Transcribe the data below verbatim from the line with "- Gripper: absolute" to the line with "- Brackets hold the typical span". Include both of those lines.

=-=-=-=-=

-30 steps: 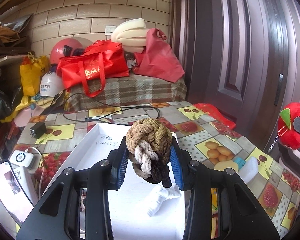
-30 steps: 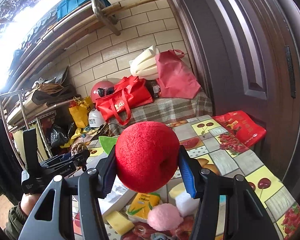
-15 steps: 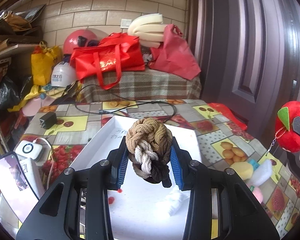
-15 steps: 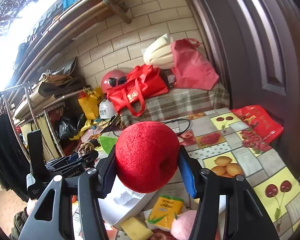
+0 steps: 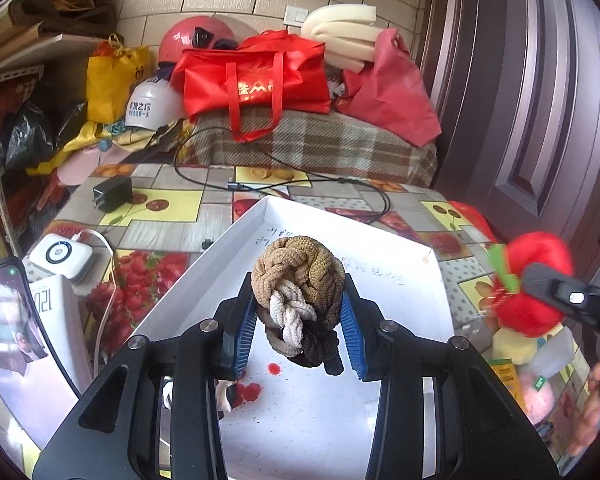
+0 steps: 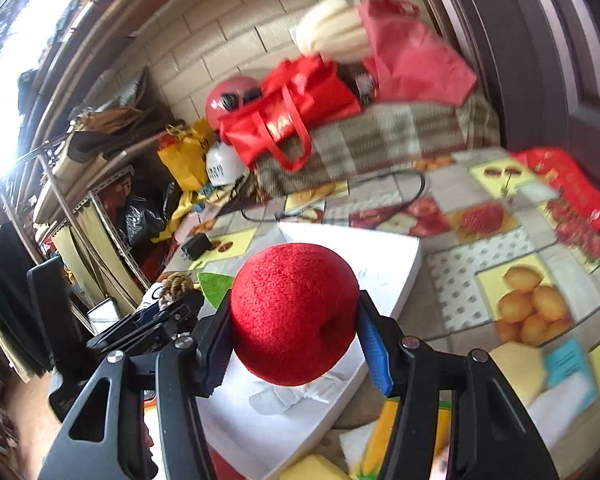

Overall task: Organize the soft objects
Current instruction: 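Lower the rope toy and red apple into the white tray and release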

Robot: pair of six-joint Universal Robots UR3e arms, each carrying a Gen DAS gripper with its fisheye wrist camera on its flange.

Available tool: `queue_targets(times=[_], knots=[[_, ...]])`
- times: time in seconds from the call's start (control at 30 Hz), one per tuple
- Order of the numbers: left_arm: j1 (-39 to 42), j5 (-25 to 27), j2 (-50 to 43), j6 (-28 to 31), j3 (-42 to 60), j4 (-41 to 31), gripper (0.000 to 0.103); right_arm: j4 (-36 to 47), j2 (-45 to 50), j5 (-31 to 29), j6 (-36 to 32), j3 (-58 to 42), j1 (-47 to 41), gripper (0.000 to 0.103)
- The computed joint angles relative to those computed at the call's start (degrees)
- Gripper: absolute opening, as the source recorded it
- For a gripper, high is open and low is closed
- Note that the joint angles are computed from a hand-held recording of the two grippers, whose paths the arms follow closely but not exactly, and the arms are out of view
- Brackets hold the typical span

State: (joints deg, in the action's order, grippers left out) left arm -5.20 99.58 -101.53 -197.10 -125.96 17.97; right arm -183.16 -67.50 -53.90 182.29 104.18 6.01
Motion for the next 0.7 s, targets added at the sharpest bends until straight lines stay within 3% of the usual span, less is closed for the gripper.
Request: queue_targets(times=[0.33, 0.47, 0.5, 0.53, 0.57, 0.6, 0.67, 0.7], knots=[[0.3, -0.7, -3.0, -0.2, 1.4, -1.5, 0.038, 9.3, 12.0, -4.4, 3.9, -14.9, 5.4, 0.057], [0.8, -1.7, -3.0, -0.5, 1.6, -2.3, 0.041, 9.9, 13.9, -5.5, 4.5, -16.7, 6.3, 0.064], [0.9, -1.7, -3.0, -0.6, 1.5, -2.1, 0.049, 10.0, 14.0, -5.6, 4.5, -16.8, 6.3, 0.068], [0.8, -1.2, -2.9, -1.0, 1.5, -1.9, 0.056, 9.4, 14.0, -5.6, 4.7, -16.3, 6.3, 0.079], [0.4, -0.1, -2.9, -1.2, 1.3, -1.1, 0.076, 8.0, 13.6, -5.4, 5.1, -15.2, 6.0, 0.087], [0.1, 0.4, -3.0, -1.2, 1.0, -0.2, 0.092, 7.0, 13.5, -5.2, 5.6, -14.8, 5.8, 0.087], [-0.4, 2.3, -3.0, -1.2, -0.1, 3.4, 0.103, 3.7, 11.9, -4.4, 6.5, -11.8, 4.6, 0.102], [-0.4, 2.8, -2.7, -1.3, -0.8, 4.9, 0.103, 2.1, 10.8, -4.0, 6.6, -9.9, 3.8, 0.103]])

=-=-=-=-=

▸ **Solved exercise**
- Gripper: absolute opening, as the source recorded it
- For a gripper, high is open and low is closed
- Note that the joint angles are computed from a hand-held recording of the two grippers, whose paths the arms follow closely but not exactly, and the arms are out of view
- Brackets hold the typical span

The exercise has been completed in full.